I am the waif that howls through the night, who whispers at windows where families pray. I search for a home as I travel afar on silver, sticky spider webs spun from my hands. Like the stories you read of Peter Pan, the child who never grows up, I listen and yearn for the distant day when I no longer roam like a ghost; when at last I find a home and this dream is laid to rest.
I've hidden from eyes, a child of the night, to seek for pieces of spirit lost among men. These I carry to my distant home to nurture my sibling who waits there. In physical bodies where adventure has died, I seize that which you have no value for. For withered it may be in the hearts of men, but it keeps my brother alive. Five years old am I, but older I feel. Why can our parents no longer see? What made them turn away? No Christmas tree have I, just the stars in the sky waiting for my present of peace to arrive.

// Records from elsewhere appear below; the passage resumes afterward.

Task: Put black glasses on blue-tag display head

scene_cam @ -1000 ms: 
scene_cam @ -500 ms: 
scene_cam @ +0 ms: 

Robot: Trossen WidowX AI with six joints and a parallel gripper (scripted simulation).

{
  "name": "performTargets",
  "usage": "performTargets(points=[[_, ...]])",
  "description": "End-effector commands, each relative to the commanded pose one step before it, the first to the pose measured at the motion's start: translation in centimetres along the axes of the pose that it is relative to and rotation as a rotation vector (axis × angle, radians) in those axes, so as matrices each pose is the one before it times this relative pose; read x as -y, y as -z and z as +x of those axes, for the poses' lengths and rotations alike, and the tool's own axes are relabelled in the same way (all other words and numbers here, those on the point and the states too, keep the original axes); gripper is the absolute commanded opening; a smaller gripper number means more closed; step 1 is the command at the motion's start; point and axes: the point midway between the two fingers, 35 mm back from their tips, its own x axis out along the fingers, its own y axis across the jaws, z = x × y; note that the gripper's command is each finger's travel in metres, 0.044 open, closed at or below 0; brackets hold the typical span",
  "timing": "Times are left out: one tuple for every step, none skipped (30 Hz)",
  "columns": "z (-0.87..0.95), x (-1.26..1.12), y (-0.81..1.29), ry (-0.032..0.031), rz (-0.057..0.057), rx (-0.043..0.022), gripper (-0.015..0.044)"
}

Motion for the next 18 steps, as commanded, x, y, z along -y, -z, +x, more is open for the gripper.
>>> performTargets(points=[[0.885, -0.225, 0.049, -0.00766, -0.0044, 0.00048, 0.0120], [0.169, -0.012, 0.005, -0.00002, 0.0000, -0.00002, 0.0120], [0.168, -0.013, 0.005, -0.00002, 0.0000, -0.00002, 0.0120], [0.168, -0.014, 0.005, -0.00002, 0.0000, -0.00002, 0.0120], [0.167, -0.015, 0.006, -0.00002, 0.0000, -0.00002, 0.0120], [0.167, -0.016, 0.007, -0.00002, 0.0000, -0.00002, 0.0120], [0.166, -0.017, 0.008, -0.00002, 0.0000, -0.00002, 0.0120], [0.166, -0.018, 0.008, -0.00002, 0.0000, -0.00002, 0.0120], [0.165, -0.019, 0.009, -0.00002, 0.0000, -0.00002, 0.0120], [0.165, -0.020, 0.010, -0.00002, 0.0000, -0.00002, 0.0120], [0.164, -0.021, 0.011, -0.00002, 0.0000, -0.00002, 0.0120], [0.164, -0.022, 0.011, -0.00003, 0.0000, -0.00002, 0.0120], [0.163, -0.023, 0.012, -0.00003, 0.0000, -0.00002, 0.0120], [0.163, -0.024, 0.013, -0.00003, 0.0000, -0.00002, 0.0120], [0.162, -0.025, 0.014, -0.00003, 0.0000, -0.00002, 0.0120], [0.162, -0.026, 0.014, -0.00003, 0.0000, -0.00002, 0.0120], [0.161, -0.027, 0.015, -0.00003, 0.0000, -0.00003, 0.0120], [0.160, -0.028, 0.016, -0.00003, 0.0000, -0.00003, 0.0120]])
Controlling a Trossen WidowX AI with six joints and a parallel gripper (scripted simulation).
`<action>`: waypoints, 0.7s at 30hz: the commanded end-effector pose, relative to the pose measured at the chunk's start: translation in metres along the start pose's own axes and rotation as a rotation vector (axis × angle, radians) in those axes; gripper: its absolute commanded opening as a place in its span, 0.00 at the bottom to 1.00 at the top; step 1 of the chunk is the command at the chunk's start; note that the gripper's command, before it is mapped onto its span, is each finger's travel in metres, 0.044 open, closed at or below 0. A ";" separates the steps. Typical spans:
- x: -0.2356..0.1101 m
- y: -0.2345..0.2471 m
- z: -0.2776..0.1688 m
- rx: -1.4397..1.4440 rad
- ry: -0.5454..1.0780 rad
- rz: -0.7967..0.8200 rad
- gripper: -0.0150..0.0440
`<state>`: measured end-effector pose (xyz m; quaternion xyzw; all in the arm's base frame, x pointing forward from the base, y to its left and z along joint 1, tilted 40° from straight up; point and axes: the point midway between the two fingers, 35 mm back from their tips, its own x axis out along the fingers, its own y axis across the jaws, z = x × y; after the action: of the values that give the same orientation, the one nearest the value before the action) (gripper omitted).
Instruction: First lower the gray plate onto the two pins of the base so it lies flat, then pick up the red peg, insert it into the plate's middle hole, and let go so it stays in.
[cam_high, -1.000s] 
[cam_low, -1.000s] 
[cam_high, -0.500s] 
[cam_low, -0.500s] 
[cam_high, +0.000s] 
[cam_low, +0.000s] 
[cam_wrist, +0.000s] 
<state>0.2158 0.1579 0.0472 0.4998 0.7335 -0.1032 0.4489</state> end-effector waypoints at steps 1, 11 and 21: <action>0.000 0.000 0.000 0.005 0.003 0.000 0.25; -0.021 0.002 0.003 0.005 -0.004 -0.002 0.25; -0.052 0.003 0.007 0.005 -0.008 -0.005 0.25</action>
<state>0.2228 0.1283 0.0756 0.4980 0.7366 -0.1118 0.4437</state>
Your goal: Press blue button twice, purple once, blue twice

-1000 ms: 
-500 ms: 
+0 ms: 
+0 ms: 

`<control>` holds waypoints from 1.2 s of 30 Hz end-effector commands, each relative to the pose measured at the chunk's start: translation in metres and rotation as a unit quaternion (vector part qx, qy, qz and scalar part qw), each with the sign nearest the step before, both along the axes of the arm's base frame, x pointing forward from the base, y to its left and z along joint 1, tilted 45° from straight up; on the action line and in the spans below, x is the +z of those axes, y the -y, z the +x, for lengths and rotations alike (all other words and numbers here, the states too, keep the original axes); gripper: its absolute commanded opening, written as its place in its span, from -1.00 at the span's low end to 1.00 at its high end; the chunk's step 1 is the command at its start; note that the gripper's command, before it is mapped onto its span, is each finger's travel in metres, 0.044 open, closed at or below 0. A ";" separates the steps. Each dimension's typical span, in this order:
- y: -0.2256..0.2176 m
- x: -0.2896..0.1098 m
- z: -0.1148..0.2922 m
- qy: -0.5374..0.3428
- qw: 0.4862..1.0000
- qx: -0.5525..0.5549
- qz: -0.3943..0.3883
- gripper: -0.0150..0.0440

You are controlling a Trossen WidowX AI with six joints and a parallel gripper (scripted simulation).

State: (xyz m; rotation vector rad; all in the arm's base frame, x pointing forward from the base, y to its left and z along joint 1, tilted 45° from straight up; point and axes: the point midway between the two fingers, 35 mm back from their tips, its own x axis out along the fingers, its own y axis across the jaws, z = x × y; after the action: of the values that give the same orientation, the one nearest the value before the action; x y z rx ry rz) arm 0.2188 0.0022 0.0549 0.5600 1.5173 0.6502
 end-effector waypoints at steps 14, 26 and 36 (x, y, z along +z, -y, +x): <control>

Originally featured on I Am Presence (2014)
sue b says
Compellingly descriptive!
Christina Treviño says
I just said last night to a client, that this reality needs to end, I am so over it. — This is also where the clearing of the 20 meridians and clearing karma from the 12 are so important to do. I have done it at least 40 times with clients and I still feel a layer here and there dissolving. It has assisted greatly to be able to move through these challenging times. For me it has also been part of the adventure, yet I look forward to having adventures that are unencumbered, and are filled with excitement, fun and inspiration. Thank you for this post. LPGSTH
Alex Murray says
I second being over it. 🙂
Dhani says
Oh dear. That's heart wrenching. Guessing, to live the adventure will help this spirit grow up.
Ailsa Mclean says
Very poignant. I will need to contemplate the passage in order to fully understand it …..
SOLEIL says
Yes!….like a Gorecki symphony…..
Alex says
My goodness. So sad yet so powerful and profound to read and to know.